Suriname: l'ancien président Bouterse, dirigeant autocrate et populaire
Décédé mardi à l'âge de 79 ans, l'ancien président du Suriname Desi Bouterse, en fuite depuis un an après une condamnation en justice, restait très populaire, notamment dans les classes les plus pauvres de son pays.
"Quel qu'il soit (le verdict), je suis prêt. Parce que je suis convaincu que l'autre juge (Dieu) m'acquittera à 100%", avait déclara l'ancien dirigeant autocrate à propos de son procès.
Rattrapé par la justice pour l'assassinat de 15 opposants en 1982, il avait été condamné en décembre 2023 à 20 ans de prison.
Auteur de deux coups d'Etat, l'homme fort de l'armée, qui dirigeait une junte en 1982, avait été élu président du Suriname en 2010 et l'était resté jusqu'en 2020.
Il était aussi recherché par Interpol qui avait émis un mandat d'arrêt contre M. Bouterse après sa condamnation à 11 ans de prison en 1999 aux Pays-Bas pour trafic de cocaïne. Son statut de dirigeant l'avait cependant protégé de l'extradition.
Charismatique, "Bouta", son surnom, savait s'adresser aux foules, maniant formules chocs et discours percutants souvent avec des pointes d'humour ou d'ironie qui plaisaient aux foules.
"Tu arrives? Mais où arrives-tu?" avait-il notamment lancé à l'actuel président Chan Santokhi en se moquant de son slogan de campagne. L'interrogation avait fait fureur lors de l'élection de 2015 et est encore souvent citée aujourd'hui.
Né en 1945, Desi Bouterse avait embrassé la carrière militaire se formant notamment aux Pays-Bas, l'ancienne puissance coloniale, qu'il se plaisait à critiquer.
Moins de cinq ans après l'indépendance (25 novembre 1975), Desi Bouterse alors âgé de 34 ans, s'était emparé du pouvoir pour "sauver" le pays en 1980, selon ses dires.
La dictature est brutale et en 1982 quinze opposants sont exécutés par balles dans la prison militaire de Paramaribo.
Le procès de ces exécutions n'aura lieu que des dizaines d'années plus tard avec un épilogue en 2023.
Desi Bouterse était resté aux commandes jusqu'en 1987 avant de mener un second coup d'Etat en 1990 pour un bref retour au pouvoir, jusqu'en 1991.
Il a dirigé le Suriname pendant une partie de la guerre civile qui a ravagé le pays de 1986 à 1992 avec notamment le massacre de Moiwana (au moins 35 morts) par l'armée en 1986.
En 2010, il revient au pouvoir par les urnes.
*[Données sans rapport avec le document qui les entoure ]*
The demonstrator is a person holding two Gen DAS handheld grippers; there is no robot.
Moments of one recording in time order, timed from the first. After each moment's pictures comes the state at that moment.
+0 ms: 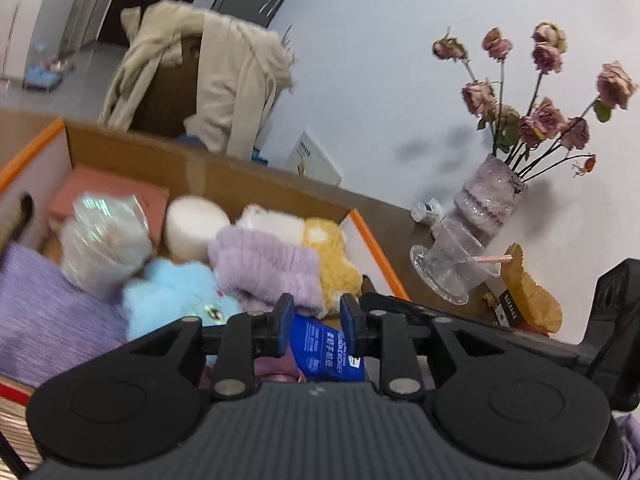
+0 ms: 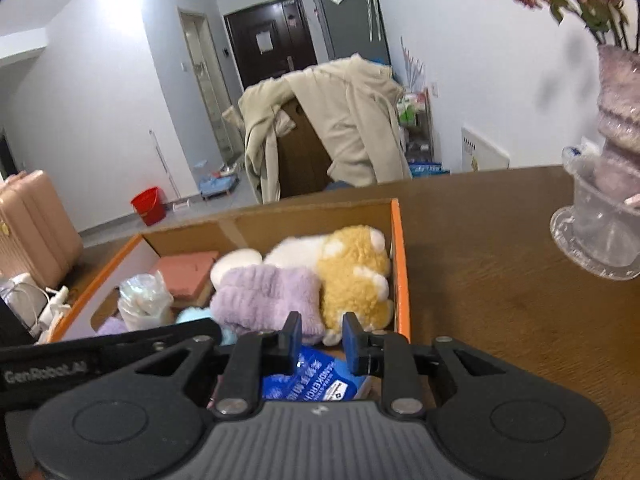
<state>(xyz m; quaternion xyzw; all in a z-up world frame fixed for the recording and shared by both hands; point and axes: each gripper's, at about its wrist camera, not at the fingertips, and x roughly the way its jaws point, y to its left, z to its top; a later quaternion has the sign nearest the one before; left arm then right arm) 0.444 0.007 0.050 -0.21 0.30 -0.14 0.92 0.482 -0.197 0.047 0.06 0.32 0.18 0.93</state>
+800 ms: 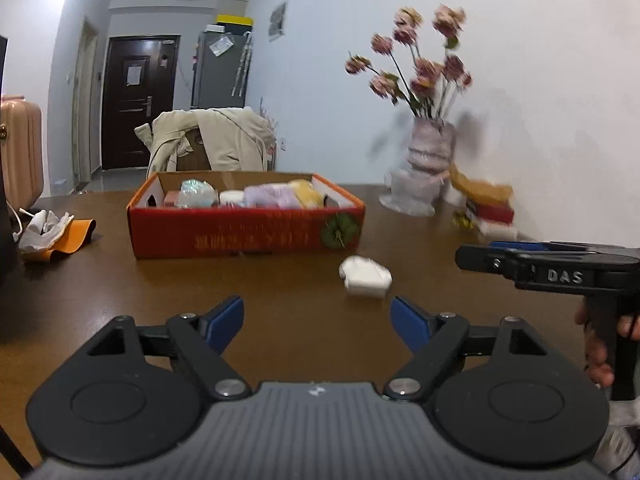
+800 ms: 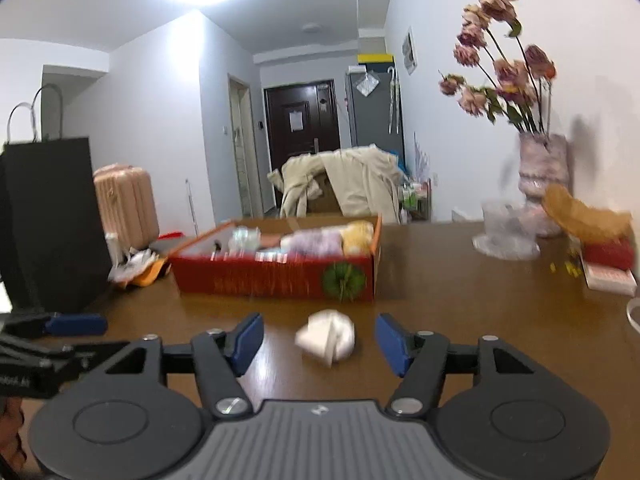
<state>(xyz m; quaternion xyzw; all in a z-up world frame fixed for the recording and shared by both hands) 0.113 -0.036 0.043 -0.02 0.21 -0.10 0.97 0.161 -0.273 0.038 0.02 0.18 0.20 0.96</state>
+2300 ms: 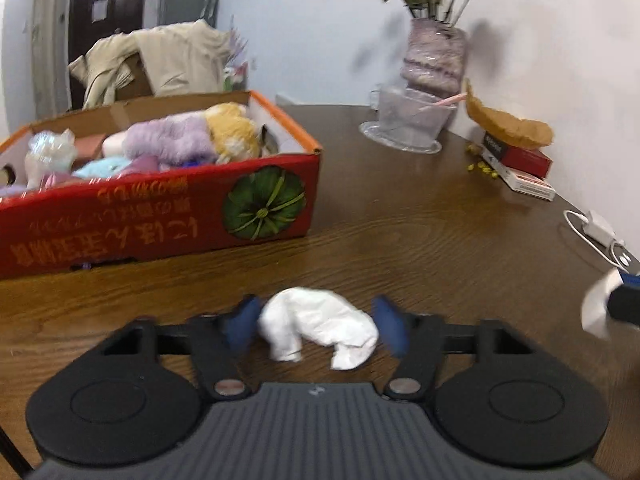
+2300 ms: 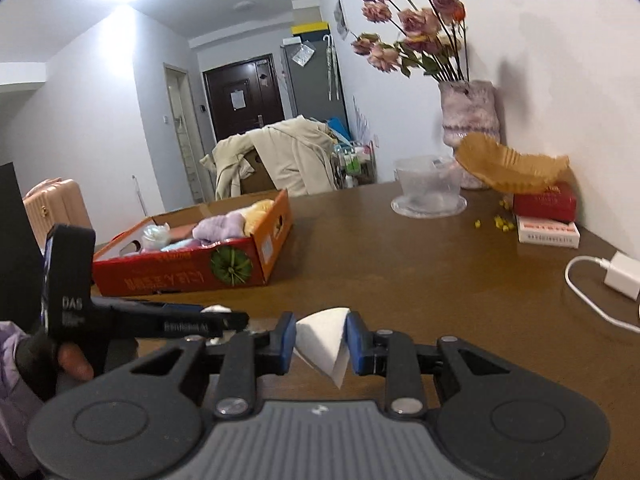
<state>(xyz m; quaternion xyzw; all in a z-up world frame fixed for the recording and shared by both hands) 0.327 -0.136 -0.012 -0.02 0.33 -0.13 0.93 0.210 -0.366 0.029 0.06 0.24 0.13 0.96</state>
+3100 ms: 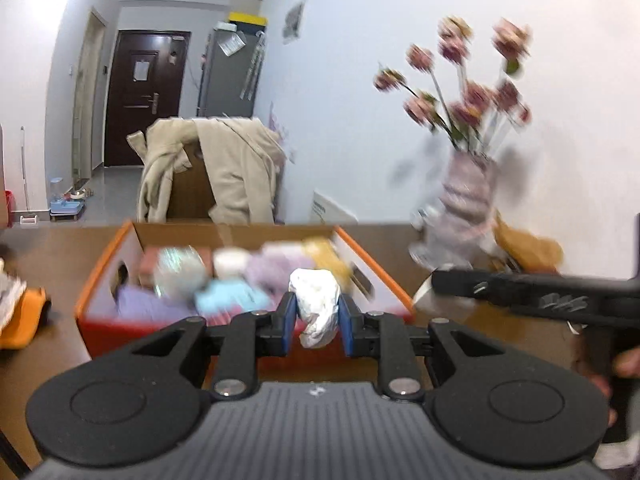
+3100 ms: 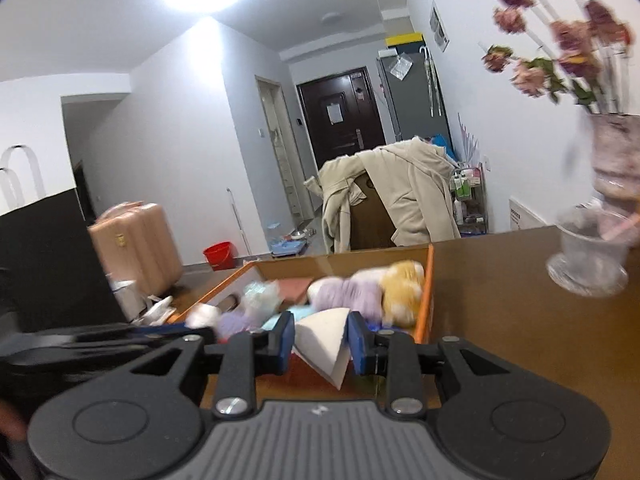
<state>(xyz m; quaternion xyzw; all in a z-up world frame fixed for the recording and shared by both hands) 0.300 -0.019 0.089 -0.06 0.20 -0.09 0.97 0.345 -0.245 0.078 0.07 0.21 0.28 0.93</state>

Il y restera jusqu'en 2020 après une réélection en 2015 mais échouant à remporter un troisième mandat en 2020.
Sa condamnation en décembre 2023 avait mis fin à seize ans de procédures. "Il a fallu 41 ans, mais le long bras de la loi a finalement rattrapé Desi Bouterse", avait alors réagi Reed Brody, membre de l'ONG Commission internationale de juristes.
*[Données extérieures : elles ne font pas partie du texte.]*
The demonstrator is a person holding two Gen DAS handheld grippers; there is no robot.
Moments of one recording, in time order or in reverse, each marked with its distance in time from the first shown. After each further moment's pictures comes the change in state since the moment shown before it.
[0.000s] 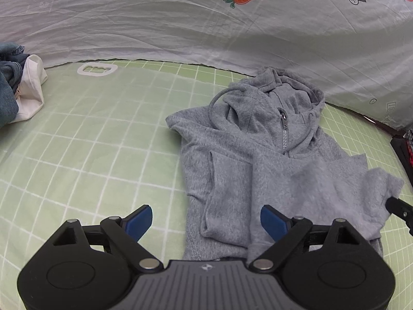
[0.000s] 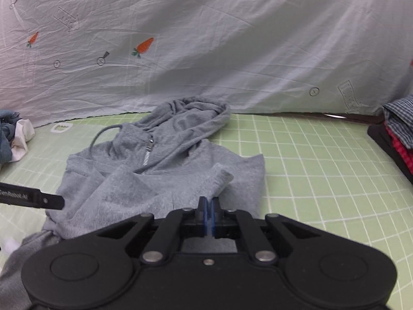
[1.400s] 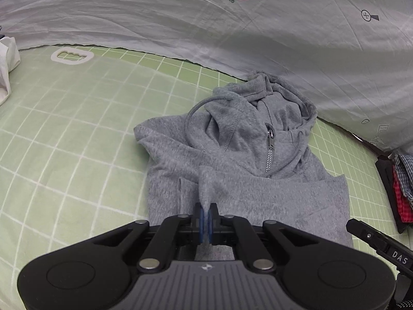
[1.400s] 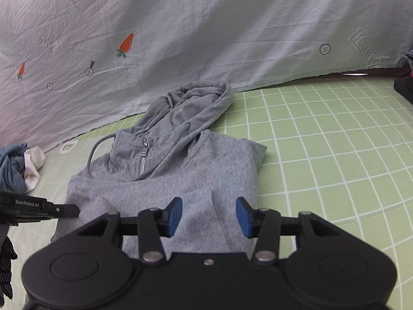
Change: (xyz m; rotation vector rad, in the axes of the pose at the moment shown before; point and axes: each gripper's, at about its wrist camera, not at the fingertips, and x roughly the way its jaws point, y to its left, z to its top) left arm 0.038 -0.007 0.029 -0.092 0.065 -0.150; right arm 0.061 -0.020 0.020 0.071 0.062 0.195
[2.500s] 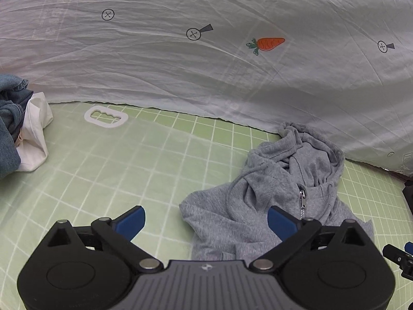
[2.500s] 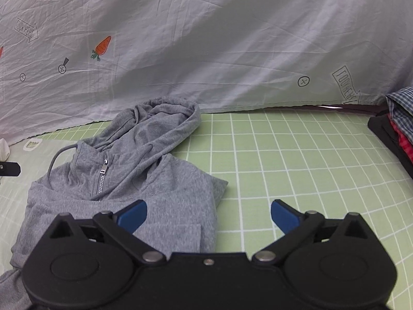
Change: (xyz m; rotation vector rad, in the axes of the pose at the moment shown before) left arm -0.019 0.007 0.056 0.057 -0.168 0.175; right arm 0.003 -0.012 0.045 -0.065 -0.038 -0.193
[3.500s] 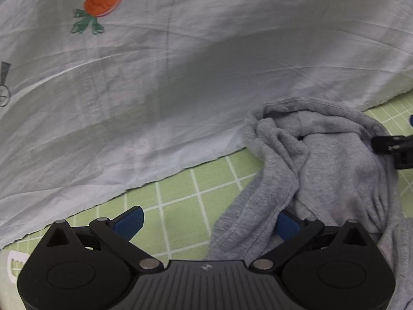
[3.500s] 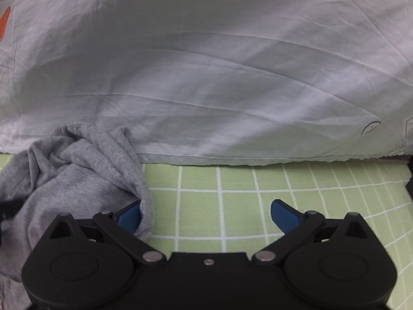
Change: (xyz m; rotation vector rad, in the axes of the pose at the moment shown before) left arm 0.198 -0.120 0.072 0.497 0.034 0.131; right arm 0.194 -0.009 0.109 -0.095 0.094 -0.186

Quelques jours avant sa condamnation, des milliers de ses partisans s'étaient rassemblés au siège de son parti aux cris de "Free Bouta" ("Libérez Bouta").
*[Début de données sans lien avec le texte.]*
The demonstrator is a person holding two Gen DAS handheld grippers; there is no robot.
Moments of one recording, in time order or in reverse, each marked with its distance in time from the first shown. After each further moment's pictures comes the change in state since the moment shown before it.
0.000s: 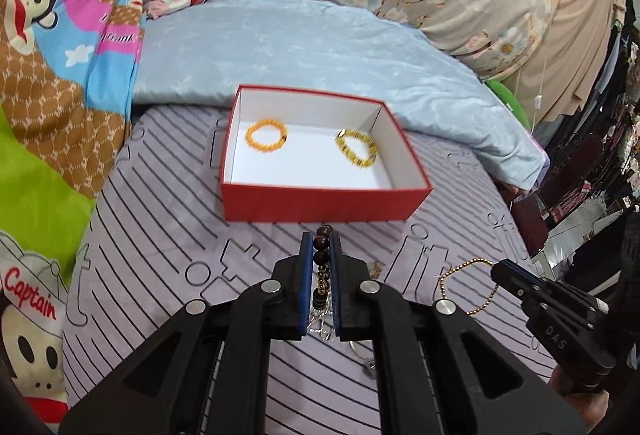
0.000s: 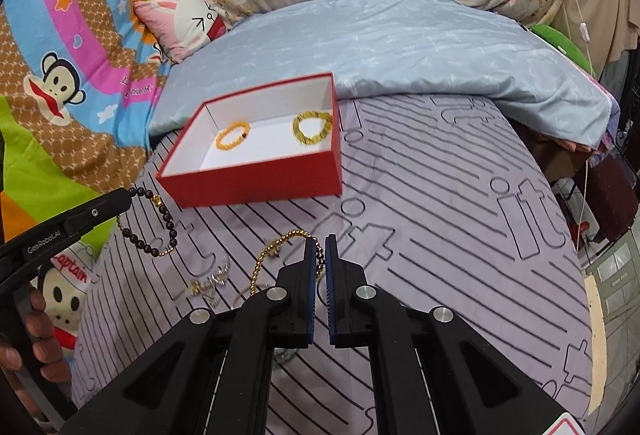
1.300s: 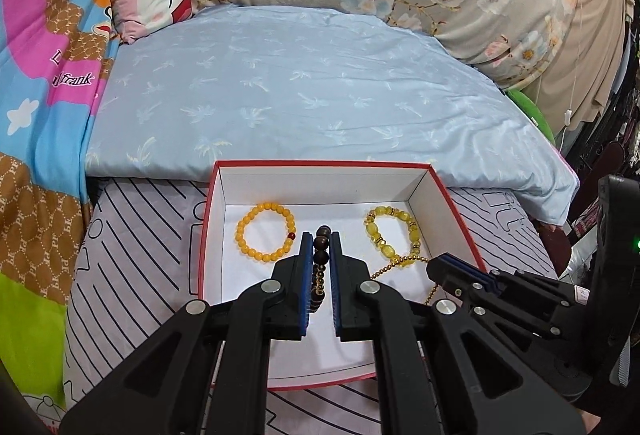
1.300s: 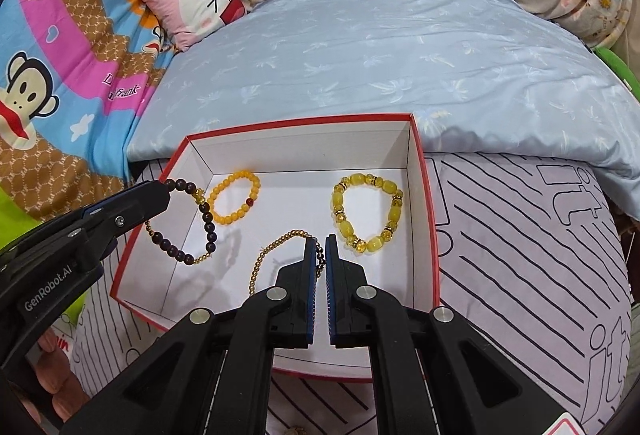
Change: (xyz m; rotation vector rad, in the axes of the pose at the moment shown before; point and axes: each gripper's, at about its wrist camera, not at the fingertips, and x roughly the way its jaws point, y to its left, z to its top) left arm 0.118 0.019 0.097 0.040 -0.017 0.031; right arm 0.157 0.045 0.108 -0.075 0.067 0.065
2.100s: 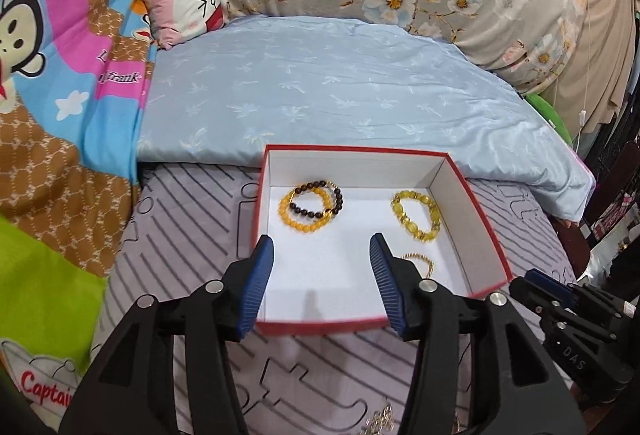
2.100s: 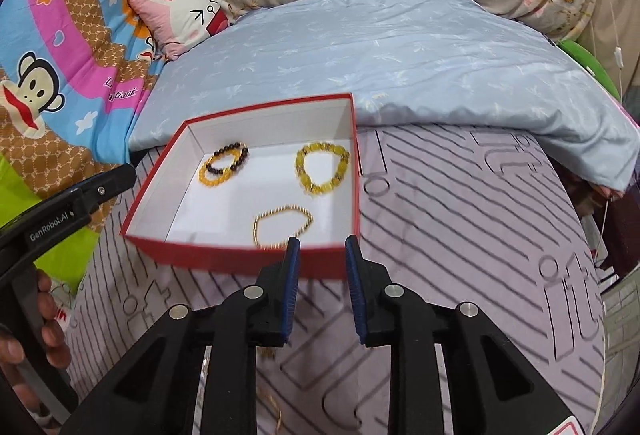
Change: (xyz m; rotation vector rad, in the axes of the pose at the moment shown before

Il avait appelé au calme, tout en soulignant son influence toujours importante sur la politique actuelle: "Ne semons pas la pagaille. Nous allons tenir jusqu'aux élections de 2025", avait-il dit alors que son parti lui promettait une amnistie...
Mais, tandis que les autorités lui avaient fait construire une cellule isolée dans le complexe de l'hôpital militaire près du centre de Paramaribo, au cas où il aurait besoin d'un traitement médical, M. Bouterse avait disparu en janvier jusqu'à sa mort.
Son fils Dino Bouterse, arrêté au Panama en 2013 et extradé vers les Etats-Unis, a été condamné à 16 ans de prison pour trafic de drogue par la justice américaine.